In these records, how many lines contain "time"? Please reply with the number only.

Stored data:
==============================
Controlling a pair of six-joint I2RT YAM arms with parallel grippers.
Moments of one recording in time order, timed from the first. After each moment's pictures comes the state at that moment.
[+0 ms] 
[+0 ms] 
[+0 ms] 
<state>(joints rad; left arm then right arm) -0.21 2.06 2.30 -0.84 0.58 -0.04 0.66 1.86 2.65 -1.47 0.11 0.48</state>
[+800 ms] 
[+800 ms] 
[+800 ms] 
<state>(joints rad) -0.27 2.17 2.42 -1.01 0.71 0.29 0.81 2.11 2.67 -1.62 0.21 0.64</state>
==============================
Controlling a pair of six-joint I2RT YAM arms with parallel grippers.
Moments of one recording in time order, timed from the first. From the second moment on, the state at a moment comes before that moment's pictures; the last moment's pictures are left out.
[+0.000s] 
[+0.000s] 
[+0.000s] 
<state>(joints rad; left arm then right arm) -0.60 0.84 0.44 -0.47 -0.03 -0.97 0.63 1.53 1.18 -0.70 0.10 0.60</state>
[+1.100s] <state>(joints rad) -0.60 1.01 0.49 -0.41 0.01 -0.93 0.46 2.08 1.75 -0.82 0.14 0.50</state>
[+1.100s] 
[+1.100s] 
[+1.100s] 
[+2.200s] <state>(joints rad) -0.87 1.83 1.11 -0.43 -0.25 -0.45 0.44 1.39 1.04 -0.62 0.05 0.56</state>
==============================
Answer section: 2